Yes, as long as the app exposes standard NSAccessibility or AXUIElement attributes, which almost every macOS app does, because screen readers require it. That includes Excel, Word, Numbers, Photoshop, QuickBooks, Xero Desktop, AutoCAD viewers, Salesforce for Mac, Finder, Preview, Mail, Safari, Chrome, Figma desktop, Notion desktop, and basically every mainstream macOS app. If VoiceOver can announce a button, Fazm can click it.

What does Fazm do that a pure web RPA tool cannot?

A pure web RPA tool can fill forms inside Chrome. Fazm can also open Mail.app, search for a specific thread, pull an attached PDF into Preview, export it as text, switch to Numbers, paste it into a new sheet, trigger a Finder rename, then kick the file over to Google Drive. All in one workflow, all driven by the accessibility tree, without a single screenshot prompt. That is the advantage web-only BPA cannot match.

Is this safer than running browser scraping on a cloud server?

Generally yes, for two reasons. The automation runs on your Mac under your login, so data never leaves the machine unless a specific tool call sends it. And because the agent uses real macOS accessibility APIs instead of a headless browser fingerprint, logged-in sites do not flag the session as a bot. Turnstile and captchas pass because your Mac and your signed-in profile are the profile.

What are realistic use cases small businesses actually run?

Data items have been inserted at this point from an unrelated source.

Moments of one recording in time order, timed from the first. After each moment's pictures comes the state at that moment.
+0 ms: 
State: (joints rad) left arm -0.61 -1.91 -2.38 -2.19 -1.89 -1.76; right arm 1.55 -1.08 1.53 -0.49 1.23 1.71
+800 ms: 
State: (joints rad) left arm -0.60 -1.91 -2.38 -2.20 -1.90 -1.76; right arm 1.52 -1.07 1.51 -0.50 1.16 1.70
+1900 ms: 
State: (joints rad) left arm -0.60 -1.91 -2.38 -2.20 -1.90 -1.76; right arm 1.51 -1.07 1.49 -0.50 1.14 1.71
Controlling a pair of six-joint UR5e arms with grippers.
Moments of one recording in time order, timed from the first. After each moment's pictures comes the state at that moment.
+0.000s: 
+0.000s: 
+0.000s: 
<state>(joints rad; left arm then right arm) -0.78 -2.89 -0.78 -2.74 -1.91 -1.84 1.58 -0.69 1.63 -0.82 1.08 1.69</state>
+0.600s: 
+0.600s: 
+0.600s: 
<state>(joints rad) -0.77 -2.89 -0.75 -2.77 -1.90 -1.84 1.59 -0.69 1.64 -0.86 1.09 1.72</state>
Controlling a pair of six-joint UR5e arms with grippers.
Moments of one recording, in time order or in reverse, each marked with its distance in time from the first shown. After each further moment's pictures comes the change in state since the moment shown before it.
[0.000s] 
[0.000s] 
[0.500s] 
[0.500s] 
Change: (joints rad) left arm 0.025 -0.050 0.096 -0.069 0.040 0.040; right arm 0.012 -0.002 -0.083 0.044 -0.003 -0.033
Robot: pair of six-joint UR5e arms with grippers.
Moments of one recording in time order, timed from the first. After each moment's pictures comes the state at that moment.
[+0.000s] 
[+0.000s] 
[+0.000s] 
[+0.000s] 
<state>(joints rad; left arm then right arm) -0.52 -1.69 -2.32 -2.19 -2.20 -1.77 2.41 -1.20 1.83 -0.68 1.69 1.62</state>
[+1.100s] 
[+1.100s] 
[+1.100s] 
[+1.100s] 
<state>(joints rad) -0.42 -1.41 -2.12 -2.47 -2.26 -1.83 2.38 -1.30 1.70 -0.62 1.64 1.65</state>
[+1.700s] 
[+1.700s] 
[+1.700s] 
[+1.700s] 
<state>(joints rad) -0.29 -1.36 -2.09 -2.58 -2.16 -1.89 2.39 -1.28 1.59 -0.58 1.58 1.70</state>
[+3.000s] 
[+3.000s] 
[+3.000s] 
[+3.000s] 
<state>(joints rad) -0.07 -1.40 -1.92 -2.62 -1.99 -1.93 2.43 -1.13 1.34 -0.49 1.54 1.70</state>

Reading every unread invoice email, extracting line items, pasting them into QuickBooks Desktop, and filing the PDF in a Finder folder named after the vendor. Pulling the overnight orders from Shopify, opening the shipping label tool, printing labels, and updating the sheet. Batch-renaming product photos based on SKU. Comparing weekly bookkeeping totals between two accounting systems. Pulling status out of a legacy practice management client that has no API. All of these fail as pure web BPA; all of them work when the agent can read the accessibility tree of any app.